NotFittedError: This DecisionTreeClassifier instance is not fitted yet

January 26, 2022

Am new to ML and trying to run a decision tree based model

I tried the below

X = df[['Quantity']]
y = df[['label']]
params = {'max_depth':[2,3,4], 'min_samples_split':[2,3,5,10]}
clf_dt = DecisionTreeClassifier()
clf = GridSearchCV(clf_dt, param_grid=params, scoring='f1')
clf.fit(X, y)
clf_dt = DecisionTreeClassifier(clf.best_params_)

And got the warning mentioned here

FutureWarning: Pass criterion={'max_depth': 2, 'min_samples_split': 2} as keyword args. From version 1.0 (renaming of 0.25) passing these as positional arguments will result in an error
  warnings.warn(f"Pass {args_msg} as keyword args. From version "

Later, I tried running the below and got an error (but I already fit the model using .fit())

from sklearn import tree
tree.plot_tree(clf_dt, filled=True, feature_names = list(X.columns), class_names=['Iris-setosa', 'Iris-versicolor', 'Iris-virginica'])

NotFittedError: This DecisionTreeClassifier instance is not fitted yet. Call 
'fit' with appropriate arguments before using this estimator.

Can help me with this on how can I fix this error?

>Solution :

So there are two problems you are facing.

Firstly

Referring to

FutureWarning: Pass criterion={‘max_depth’: 2, ‘min_samples_split’: 2} as keyword args. From version 1.0 (renaming of 0.25) passing these as positional arguments will result in an error

You should use dictionary unpacking using the ** operator:

clf = GridSearchCV(clf_dt, param_grid=**params, scoring='f1')
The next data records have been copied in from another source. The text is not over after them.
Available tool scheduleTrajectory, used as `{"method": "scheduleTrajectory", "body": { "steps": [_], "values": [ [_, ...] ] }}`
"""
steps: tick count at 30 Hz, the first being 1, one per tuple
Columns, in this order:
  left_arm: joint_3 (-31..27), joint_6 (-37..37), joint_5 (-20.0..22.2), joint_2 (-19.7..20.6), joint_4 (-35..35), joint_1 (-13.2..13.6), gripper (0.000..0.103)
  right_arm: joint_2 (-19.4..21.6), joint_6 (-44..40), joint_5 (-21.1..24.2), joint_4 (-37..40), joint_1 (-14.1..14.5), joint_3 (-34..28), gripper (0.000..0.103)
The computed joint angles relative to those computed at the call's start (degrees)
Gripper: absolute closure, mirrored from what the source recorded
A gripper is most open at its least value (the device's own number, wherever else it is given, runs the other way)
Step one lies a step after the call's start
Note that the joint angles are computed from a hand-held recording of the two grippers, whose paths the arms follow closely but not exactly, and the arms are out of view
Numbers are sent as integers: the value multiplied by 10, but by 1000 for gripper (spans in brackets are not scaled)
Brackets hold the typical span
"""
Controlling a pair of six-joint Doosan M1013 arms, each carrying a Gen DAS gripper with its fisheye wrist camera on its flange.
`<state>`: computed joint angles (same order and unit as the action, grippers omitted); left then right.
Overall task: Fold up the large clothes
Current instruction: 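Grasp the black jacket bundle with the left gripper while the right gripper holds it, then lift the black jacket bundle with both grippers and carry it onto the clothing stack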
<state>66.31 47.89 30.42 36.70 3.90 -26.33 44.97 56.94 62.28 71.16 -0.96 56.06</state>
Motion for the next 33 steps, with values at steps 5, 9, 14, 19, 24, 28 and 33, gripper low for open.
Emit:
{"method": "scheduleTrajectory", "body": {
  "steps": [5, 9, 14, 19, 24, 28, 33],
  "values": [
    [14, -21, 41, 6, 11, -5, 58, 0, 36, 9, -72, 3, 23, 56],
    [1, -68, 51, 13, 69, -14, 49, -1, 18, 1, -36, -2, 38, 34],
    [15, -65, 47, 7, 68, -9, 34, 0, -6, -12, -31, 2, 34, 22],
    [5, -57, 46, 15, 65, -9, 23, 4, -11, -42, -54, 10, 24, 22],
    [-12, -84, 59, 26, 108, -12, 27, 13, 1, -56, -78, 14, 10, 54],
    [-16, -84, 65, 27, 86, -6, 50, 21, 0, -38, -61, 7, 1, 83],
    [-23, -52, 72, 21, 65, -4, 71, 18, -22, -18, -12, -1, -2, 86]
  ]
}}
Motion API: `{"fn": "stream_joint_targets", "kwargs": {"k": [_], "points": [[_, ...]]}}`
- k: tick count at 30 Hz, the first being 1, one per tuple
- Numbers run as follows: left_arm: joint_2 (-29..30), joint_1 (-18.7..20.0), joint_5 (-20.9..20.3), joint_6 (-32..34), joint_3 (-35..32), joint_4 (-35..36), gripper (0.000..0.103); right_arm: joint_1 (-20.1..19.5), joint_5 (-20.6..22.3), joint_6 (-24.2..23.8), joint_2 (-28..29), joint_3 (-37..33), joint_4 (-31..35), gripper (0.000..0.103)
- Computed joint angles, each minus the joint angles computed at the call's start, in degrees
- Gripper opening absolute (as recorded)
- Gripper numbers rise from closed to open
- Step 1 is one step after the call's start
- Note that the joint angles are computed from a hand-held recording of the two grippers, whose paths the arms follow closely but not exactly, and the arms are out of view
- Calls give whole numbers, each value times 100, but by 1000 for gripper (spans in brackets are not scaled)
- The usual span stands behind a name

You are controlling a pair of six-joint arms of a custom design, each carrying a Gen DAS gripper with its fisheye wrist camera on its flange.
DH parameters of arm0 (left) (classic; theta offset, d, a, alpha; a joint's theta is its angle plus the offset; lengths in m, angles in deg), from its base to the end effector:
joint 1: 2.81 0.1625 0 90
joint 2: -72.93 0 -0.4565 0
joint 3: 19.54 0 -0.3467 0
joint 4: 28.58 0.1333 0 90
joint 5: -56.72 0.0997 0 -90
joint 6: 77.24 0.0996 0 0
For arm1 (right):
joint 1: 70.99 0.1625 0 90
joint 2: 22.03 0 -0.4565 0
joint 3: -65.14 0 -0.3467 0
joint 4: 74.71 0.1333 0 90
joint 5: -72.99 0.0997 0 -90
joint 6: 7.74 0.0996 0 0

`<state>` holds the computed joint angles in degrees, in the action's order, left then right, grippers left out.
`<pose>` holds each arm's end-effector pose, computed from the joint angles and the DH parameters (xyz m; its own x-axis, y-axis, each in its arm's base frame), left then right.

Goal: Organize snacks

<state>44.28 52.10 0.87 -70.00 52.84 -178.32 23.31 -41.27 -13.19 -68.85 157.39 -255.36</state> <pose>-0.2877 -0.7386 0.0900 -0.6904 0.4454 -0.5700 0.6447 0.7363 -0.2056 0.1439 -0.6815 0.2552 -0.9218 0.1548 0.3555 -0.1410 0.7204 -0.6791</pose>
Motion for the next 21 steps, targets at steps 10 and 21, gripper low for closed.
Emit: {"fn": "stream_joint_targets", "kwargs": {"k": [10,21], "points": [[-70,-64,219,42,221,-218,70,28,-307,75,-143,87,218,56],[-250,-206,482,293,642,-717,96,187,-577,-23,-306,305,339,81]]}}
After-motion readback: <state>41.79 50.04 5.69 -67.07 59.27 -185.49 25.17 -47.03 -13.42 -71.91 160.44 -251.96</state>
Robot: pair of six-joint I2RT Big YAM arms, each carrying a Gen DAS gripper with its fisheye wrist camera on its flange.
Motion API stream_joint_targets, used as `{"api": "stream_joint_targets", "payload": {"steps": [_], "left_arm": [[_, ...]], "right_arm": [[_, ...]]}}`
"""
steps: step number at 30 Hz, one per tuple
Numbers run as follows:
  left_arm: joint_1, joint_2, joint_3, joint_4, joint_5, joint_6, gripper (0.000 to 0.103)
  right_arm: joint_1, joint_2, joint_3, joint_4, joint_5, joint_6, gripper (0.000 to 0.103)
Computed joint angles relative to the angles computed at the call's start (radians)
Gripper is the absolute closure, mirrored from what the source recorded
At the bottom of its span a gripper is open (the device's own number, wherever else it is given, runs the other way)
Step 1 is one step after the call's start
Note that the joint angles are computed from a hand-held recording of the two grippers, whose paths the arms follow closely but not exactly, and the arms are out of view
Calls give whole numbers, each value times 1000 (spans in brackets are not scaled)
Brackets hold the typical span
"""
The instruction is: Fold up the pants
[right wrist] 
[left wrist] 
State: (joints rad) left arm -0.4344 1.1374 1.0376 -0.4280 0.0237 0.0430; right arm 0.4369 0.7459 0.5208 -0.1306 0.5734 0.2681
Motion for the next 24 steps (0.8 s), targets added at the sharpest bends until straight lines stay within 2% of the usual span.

Or just call the dict class constructor when creating params:

params = dict(max_depth=[2,3,4], min_samples_split=[2,3,5,10])

Secondly

Referring to

NotFittedError: This DecisionTreeClassifier instance is not fitted yet. Call ‘fit’ with appropriate arguments before using this estimator.

Here you can learn about the mandatory fitting step in sklearn. But as you said, you just did so in your first code example. Your problem is that using

clf_dt = DecisionTreeClassifier(clf.best_params_)

You instatiate a new DecisionTreeClassifier class which is therefore not fitted when you call

tree.plot_tree(clf_dt ...)

When you call

clf = GridSearchCV(clf_dt, param_grid=params, scoring='f1')

sklearn automatically assigns the best estimator to clf in your case. So just use this variable 🙂
The following step clf_dt = DecisionTreeClassifier(clf.best_params_) isn’t necessary.